They’re essentially just tall dudes in Boba Fett armor with goatees. Despite their superior intelligence, they prove easily felled by such tricks as being walloped with a suitcase by a NASA geek. What’s more unforgivable is that, by firing grenades and balls of fire everywhere, they can pretty much destroy the entire fleet right away, but instead they hang back and allow the Americans to figure out their weaknesses. (It turns out they can’t deal with sunlight. Really. Even the extraterrestrials in “Signs” who couldn’t handle water probably laughed at these guys in alien middle school.)

Kitsch (a former model) registers very low on the charisma scale, but at least he’s better than the pop stars and models around him. The swimsuit model Decker is not now, and never will be, an actress, while Rihanna, as the ship’s gunner, proves her equal in vapidity. As destruction rains around her and the end of the world approaches, she spends the movie looking as if she’s waiting for her assistant to fetch her a latte.

Asian star Tadanobu Asano, as a Japanese officer working with the Americans, struggles with English, and has little energy left to act. Meanwhile, as a background sailor who carries the ship’s log of stale wisecracks, Jesse Plemons of “Friday Night Lights” (also the source of Kitsch and the film’s director, Peter Berg) does the same whimsical-nerd shtick that was charming on the TV show for several years, but now seems as ancient as a board game played with pegs and little plastic ships.
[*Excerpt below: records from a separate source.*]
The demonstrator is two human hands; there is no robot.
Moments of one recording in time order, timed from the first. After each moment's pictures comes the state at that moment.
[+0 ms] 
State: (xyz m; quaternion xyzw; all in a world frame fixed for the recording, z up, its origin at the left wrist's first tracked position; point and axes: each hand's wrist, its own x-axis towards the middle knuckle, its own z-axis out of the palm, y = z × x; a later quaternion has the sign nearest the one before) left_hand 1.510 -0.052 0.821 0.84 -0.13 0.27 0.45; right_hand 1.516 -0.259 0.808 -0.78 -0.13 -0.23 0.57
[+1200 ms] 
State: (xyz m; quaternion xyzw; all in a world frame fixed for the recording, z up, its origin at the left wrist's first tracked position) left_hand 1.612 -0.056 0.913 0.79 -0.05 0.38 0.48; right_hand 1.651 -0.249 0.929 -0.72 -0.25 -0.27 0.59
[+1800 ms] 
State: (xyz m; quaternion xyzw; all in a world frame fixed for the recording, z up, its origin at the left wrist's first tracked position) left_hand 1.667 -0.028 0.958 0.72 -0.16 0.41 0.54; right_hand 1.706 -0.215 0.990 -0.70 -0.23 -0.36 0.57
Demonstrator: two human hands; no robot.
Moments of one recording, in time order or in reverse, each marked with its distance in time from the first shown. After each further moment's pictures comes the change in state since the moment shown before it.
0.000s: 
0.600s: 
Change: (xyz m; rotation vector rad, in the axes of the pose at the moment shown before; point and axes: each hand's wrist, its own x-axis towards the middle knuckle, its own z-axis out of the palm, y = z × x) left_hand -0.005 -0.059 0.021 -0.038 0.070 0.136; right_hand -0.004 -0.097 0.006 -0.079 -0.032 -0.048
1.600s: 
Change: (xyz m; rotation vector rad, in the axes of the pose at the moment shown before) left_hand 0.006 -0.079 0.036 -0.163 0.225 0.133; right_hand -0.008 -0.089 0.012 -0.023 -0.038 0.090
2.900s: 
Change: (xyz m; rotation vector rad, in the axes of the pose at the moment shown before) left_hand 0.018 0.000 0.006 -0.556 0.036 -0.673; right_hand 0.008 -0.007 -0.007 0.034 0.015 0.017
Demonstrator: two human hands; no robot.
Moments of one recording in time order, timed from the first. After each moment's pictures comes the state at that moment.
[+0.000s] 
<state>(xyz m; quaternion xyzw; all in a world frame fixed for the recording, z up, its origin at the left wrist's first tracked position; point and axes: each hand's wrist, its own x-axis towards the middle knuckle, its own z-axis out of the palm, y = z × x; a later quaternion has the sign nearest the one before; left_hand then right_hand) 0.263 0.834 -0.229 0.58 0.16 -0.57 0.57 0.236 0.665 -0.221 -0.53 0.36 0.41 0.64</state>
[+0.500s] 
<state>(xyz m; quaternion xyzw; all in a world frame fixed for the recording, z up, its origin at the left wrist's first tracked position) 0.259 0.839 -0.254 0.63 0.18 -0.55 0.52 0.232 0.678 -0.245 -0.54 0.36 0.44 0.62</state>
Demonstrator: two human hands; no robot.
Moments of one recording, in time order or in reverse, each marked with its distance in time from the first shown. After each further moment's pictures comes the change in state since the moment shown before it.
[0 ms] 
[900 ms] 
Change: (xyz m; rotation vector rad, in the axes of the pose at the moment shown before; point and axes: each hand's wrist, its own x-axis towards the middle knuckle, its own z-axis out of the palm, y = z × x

Yet one of the two semi-exciting scenes in the movie consists of the actors sitting around and actually playing the game for which the film is named (Foxtrot 24! Miss!) on a video grid they use to track the alien ships. The other great moment, which is so emotionally rich I temporarily thought it would rescue the movie, evokes the Navy’s majestic WWII legacy, but even that is soon pushed aside in favor of such idiocy as Decker suddenly becoming an expert stunt driver and using her SUV to defeat aliens by ramming into their equipment on shore.

It’s the kind of movie that contains both the line “I didn’t sign up for this bulls – – t” and (after aliens have already killed thousands of people) “I have a bad feeling about this.” The NASA geek keeps warning (with no justification) that when the aliens arrive, it’ll be like Columbus and the Indians, only “we’re the Indians.”

Between “Battleship” and “Transformers,” it’s the first that seems more like the effort of a primitive culture.